> [Problem description] Can you quote the records below in full, word for word?

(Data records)
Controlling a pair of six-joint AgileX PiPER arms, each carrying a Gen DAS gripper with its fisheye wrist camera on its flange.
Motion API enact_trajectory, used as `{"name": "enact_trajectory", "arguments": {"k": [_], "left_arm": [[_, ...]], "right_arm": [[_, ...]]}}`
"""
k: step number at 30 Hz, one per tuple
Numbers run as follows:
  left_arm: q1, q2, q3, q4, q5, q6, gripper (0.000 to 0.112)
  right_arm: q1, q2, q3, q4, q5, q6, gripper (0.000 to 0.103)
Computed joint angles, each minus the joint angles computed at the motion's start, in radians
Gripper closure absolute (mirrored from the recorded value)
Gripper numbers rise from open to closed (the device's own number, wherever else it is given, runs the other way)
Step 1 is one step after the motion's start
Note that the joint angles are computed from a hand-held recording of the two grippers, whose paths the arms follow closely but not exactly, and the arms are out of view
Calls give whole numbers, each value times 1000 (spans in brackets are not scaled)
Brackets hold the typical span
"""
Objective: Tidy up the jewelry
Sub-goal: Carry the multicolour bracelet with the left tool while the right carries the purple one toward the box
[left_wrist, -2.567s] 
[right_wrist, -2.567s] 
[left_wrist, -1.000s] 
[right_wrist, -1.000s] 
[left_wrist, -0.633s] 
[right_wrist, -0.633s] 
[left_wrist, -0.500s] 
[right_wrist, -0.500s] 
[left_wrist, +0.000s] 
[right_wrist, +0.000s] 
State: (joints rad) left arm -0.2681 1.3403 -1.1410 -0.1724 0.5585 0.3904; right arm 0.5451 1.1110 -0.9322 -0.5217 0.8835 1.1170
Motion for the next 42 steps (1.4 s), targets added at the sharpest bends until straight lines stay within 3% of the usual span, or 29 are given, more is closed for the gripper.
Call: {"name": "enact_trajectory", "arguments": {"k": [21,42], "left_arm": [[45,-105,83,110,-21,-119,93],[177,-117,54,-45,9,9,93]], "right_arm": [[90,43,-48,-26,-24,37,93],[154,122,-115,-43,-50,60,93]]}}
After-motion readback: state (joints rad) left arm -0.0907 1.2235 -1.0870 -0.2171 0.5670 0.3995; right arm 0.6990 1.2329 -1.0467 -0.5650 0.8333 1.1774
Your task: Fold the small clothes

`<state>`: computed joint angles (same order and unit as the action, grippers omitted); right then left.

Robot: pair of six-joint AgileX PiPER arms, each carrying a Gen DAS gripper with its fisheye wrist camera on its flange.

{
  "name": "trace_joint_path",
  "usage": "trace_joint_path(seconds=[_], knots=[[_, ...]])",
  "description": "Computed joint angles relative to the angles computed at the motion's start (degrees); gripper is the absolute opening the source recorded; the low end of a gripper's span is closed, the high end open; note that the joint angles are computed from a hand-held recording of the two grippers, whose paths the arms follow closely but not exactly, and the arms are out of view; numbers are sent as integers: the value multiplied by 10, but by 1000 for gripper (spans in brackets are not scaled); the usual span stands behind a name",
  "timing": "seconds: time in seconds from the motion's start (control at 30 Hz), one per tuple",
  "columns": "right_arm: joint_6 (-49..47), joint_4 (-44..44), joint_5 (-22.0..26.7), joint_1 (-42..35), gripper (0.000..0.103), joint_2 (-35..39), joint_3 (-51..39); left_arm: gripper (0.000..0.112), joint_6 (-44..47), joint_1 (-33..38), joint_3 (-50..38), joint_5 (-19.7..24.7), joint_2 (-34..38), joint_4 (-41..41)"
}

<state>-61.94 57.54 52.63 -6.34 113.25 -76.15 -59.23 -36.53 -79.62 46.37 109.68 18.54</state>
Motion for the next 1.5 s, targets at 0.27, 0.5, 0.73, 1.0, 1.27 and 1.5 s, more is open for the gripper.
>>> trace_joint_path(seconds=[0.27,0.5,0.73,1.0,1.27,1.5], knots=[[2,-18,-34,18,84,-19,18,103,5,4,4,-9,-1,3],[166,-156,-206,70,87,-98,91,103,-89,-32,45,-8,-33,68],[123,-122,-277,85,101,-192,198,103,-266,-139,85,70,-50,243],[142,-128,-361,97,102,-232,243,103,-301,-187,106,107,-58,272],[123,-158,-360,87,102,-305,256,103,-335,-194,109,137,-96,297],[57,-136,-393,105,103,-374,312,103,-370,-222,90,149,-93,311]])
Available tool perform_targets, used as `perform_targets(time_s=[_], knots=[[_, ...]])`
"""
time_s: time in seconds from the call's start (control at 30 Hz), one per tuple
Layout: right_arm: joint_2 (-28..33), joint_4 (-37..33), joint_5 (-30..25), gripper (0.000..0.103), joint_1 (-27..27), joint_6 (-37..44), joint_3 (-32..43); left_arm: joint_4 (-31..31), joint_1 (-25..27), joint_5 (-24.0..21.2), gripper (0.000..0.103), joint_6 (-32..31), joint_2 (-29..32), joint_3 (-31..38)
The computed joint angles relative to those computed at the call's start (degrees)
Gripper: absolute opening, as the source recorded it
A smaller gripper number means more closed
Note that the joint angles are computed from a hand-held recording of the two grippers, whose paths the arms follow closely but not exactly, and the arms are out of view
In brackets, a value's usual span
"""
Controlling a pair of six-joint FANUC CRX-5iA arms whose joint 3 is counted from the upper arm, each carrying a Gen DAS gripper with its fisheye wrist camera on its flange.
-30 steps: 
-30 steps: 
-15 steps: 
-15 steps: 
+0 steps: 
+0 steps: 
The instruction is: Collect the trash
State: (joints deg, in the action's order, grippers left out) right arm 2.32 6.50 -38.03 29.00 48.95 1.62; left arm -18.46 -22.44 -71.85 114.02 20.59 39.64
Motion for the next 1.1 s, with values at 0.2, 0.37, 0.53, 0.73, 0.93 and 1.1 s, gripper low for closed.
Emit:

> [Response]
Controlling a pair of six-joint AgileX PiPER arms, each carrying a Gen DAS gripper with its fisheye wrist camera on its flange.
Motion API enact_trajectory, used as `{"name": "enact_trajectory", "arguments": {"k": [_], "left_arm": [[_, ...]], "right_arm": [[_, ...]]}}`
"""
k: step number at 30 Hz, one per tuple
Numbers run as follows:
  left_arm: q1, q2, q3, q4, q5, q6, gripper (0.000 to 0.112)
  right_arm: q1, q2, q3, q4, q5, q6, gripper (0.000 to 0.103)
Computed joint angles, each minus the joint angles computed at the motion's start, in radians
Gripper closure absolute (mirrored from the recorded value)
Gripper numbers rise from open to closed (the device's own number, wherever else it is given, runs the other way)
Step 1 is one step after the motion's start
Note that the joint angles are computed from a hand-held recording of the two grippers, whose paths the arms follow closely but not exactly, and the arms are out of view
Calls give whole numbers, each value times 1000 (spans in brackets are not scaled)
Brackets hold the typical span
"""
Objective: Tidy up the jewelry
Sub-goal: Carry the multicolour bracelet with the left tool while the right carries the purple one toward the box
[left_wrist, -2.567s] 
[right_wrist, -2.567s] 
[left_wrist, -1.000s] 
[right_wrist, -1.000s] 
[left_wrist, -0.633s] 
[right_wrist, -0.633s] 
[left_wrist, -0.500s] 
[right_wrist, -0.500s] 
[left_wrist, +0.000s] 
[right_wrist, +0.000s] 
State: (joints rad) left arm -0.2681 1.3403 -1.1410 -0.1724 0.5585 0.3904; right arm 0.5451 1.1110 -0.9322 -0.5217 0.8835 1.1170
Motion for the next 42 steps (1.4 s), targets added at the sharpest bends until straight lines stay within 3% of the usual span, or 29 are given, more is closed for the gripper.
Call: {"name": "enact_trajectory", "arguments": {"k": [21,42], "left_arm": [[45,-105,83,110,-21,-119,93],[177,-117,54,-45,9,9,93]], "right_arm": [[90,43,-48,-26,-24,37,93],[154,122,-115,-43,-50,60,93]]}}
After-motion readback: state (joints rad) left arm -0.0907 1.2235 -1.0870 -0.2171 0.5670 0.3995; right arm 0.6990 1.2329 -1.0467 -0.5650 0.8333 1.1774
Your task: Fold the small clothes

`<state>`: computed joint angles (same order and unit as the action, grippers omitted); right then left.

Robot: pair of six-joint AgileX PiPER arms, each carrying a Gen DAS gripper with its fisheye wrist camera on its flange.

{
  "name": "trace_joint_path",
  "usage": "trace_joint_path(seconds=[_], knots=[[_, ...]])",
  "description": "Computed joint angles relative to the angles computed at the motion's start (degrees); gripper is the absolute opening the source recorded; the low end of a gripper's span is closed, the high end open; note that the joint angles are computed from a hand-held recording of the two grippers, whose paths the arms follow closely but not exactly, and the arms are out of view; numbers are sent as integers: the value multiplied by 10, but by 1000 for gripper (spans in brackets are not scaled); the usual span stands behind a name",
  "timing": "seconds: time in seconds from the motion's start (control at 30 Hz), one per tuple",
  "columns": "right_arm: joint_6 (-49..47), joint_4 (-44..44), joint_5 (-22.0..26.7), joint_1 (-42..35), gripper (0.000..0.103), joint_2 (-35..39), joint_3 (-51..39); left_arm: gripper (0.000..0.112), joint_6 (-44..47), joint_1 (-33..38), joint_3 (-50..38), joint_5 (-19.7..24.7), joint_2 (-34..38), joint_4 (-41..41)"
}

<state>-61.94 57.54 52.63 -6.34 113.25 -76.15 -59.23 -36.53 -79.62 46.37 109.68 18.54</state>
Motion for the next 1.5 s, targets at 0.27, 0.5, 0.73, 1.0, 1.27 and 1.5 s, more is open for the gripper.
>>> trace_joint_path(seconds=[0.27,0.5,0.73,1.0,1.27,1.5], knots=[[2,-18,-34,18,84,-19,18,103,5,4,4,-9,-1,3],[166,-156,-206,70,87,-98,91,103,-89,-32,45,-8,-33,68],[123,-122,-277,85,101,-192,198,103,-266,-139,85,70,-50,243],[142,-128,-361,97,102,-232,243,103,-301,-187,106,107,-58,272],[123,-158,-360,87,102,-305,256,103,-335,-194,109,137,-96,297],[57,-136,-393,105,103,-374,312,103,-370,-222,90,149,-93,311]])
Available tool perform_targets, used as `perform_targets(time_s=[_], knots=[[_, ...]])`
"""
time_s: time in seconds from the call's start (control at 30 Hz), one per tuple
Layout: right_arm: joint_2 (-28..33), joint_4 (-37..33), joint_5 (-30..25), gripper (0.000..0.103), joint_1 (-27..27), joint_6 (-37..44), joint_3 (-32..43); left_arm: joint_4 (-31..31), joint_1 (-25..27), joint_5 (-24.0..21.2), gripper (0.000..0.103), joint_6 (-32..31), joint_2 (-29..32), joint_3 (-31..38)
The computed joint angles relative to those computed at the call's start (degrees)
Gripper: absolute opening, as the source recorded it
A smaller gripper number means more closed
Note that the joint angles are computed from a hand-held recording of the two grippers, whose paths the arms follow closely but not exactly, and the arms are out of view
In brackets, a value's usual span
"""
Controlling a pair of six-joint FANUC CRX-5iA arms whose joint 3 is counted from the upper arm, each carrying a Gen DAS gripper with its fisheye wrist camera on its flange.
-30 steps: 
-30 steps: 
-15 steps: 
-15 steps: 
+0 steps: 
+0 steps: 
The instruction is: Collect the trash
State: (joints deg, in the action's order, grippers left out) right arm 2.32 6.50 -38.03 29.00 48.95 1.62; left arm -18.46 -22.44 -71.85 114.02 20.59 39.64
Motion for the next 1.1 s, with values at 0.2, 0.37, 0.53, 0.73, 0.93 and 1.1 s, gripper low for closed.
Emit:

This finishes the answer.